#### [REQUIRED ACTION]
Could you set down every record exactly as it appears?

#### [MATERIAL FOR THE TASK]
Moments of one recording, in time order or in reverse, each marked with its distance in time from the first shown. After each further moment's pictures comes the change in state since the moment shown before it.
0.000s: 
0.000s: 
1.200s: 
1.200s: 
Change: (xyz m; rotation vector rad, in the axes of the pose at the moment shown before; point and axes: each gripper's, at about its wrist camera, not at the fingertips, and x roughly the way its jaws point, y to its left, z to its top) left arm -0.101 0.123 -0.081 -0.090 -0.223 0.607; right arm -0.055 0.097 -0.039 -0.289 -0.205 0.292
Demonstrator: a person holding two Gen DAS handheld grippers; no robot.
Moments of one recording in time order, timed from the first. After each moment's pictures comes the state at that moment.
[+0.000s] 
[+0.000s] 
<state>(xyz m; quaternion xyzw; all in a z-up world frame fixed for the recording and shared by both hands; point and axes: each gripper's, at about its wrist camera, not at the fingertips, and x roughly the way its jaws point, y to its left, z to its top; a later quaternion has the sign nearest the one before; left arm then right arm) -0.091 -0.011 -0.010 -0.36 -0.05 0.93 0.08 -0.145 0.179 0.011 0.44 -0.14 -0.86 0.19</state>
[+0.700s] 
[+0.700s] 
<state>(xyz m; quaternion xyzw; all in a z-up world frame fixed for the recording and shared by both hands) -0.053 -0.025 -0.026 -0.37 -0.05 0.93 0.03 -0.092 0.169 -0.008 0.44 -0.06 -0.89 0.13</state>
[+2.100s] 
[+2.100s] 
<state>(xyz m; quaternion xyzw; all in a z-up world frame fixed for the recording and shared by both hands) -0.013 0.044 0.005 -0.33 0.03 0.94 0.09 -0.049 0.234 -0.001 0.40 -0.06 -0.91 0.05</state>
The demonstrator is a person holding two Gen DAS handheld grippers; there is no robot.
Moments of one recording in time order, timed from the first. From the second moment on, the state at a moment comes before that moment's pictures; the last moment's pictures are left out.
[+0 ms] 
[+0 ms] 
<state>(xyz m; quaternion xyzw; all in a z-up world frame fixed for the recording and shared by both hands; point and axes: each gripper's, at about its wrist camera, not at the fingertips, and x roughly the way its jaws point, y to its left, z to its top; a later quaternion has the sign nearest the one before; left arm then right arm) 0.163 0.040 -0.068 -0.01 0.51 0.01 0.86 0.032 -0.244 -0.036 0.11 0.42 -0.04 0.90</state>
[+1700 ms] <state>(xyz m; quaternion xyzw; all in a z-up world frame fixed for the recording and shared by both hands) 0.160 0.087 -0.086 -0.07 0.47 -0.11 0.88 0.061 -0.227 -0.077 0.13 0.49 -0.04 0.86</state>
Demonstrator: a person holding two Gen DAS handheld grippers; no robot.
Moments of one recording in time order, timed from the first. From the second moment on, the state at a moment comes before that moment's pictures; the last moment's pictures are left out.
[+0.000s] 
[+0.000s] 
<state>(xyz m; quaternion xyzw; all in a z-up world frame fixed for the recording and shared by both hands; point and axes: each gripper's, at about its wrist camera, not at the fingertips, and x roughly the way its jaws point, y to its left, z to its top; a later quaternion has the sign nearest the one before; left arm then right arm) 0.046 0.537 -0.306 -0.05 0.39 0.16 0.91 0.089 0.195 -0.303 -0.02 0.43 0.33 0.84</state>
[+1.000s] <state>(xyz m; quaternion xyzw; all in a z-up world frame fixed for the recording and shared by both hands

#### [WRITTEN ANSWER]
Moments of one recording, in time order or in reverse, each marked with its distance in time from the first shown. After each further moment's pictures comes the change in state since the moment shown before it.
0.000s: 
0.000s: 
1.200s: 
1.200s: 
Change: (xyz m; rotation vector rad, in the axes of the pose at the moment shown before; point and axes: each gripper's, at about its wrist camera, not at the fingertips, and x roughly the way its jaws point, y to its left, z to its top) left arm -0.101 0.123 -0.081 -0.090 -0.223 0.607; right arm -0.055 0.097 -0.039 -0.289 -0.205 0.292
Demonstrator: a person holding two Gen DAS handheld grippers; no robot.
Moments of one recording in time order, timed from the first. After each moment's pictures comes the state at that moment.
[+0.000s] 
[+0.000s] 
<state>(xyz m; quaternion xyzw; all in a z-up world frame fixed for the recording and shared by both hands; point and axes: each gripper's, at about its wrist camera, not at the fingertips, and x roughly the way its jaws point, y to its left, z to its top; a later quaternion has the sign nearest the one before; left arm then right arm) -0.091 -0.011 -0.010 -0.36 -0.05 0.93 0.08 -0.145 0.179 0.011 0.44 -0.14 -0.86 0.19</state>
[+0.700s] 
[+0.700s] 
<state>(xyz m; quaternion xyzw; all in a z-up world frame fixed for the recording and shared by both hands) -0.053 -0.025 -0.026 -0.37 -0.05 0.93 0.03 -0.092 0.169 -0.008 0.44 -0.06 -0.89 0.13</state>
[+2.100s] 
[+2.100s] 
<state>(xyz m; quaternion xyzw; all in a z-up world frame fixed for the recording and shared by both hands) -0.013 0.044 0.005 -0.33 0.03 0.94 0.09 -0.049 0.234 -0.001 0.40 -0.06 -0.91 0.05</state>
The demonstrator is a person holding two Gen DAS handheld grippers; there is no robot.
Moments of one recording in time order, timed from the first. From the second moment on, the state at a moment comes before that moment's pictures; the last moment's pictures are left out.
[+0 ms] 
[+0 ms] 
<state>(xyz m; quaternion xyzw; all in a z-up world frame fixed for the recording and shared by both hands; point and axes: each gripper's, at about its wrist camera, not at the fingertips, and x roughly the way its jaws point, y to its left, z to its top; a later quaternion has the sign nearest the one before; left arm then right arm) 0.163 0.040 -0.068 -0.01 0.51 0.01 0.86 0.032 -0.244 -0.036 0.11 0.42 -0.04 0.90</state>
[+1700 ms] <state>(xyz m; quaternion xyzw; all in a z-up world frame fixed for the recording and shared by both hands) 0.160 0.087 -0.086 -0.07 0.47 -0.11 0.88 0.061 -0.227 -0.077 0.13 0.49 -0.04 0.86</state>
Demonstrator: a person holding two Gen DAS handheld grippers; no robot.
Moments of one recording in time order, timed from the first. From the second moment on, the state at a moment comes before that moment's pictures; the last moment's pictures are left out.
[+0.000s] 
[+0.000s] 
<state>(xyz m; quaternion xyzw; all in a z-up world frame fixed for the recording and shared by both hands; point and axes: each gripper's, at about its wrist camera, not at the fingertips, and x roughly the way its jaws point, y to its left, z to its top; a later quaternion has the sign nearest the one before; left arm then right arm) 0.046 0.537 -0.306 -0.05 0.39 0.16 0.91 0.089 0.195 -0.303 -0.02 0.43 0.33 0.84</state>
[+1.000s] <state>(xyz m; quaternion xyzw; all in a z-up world frame fixed for the recording and shared by both hands

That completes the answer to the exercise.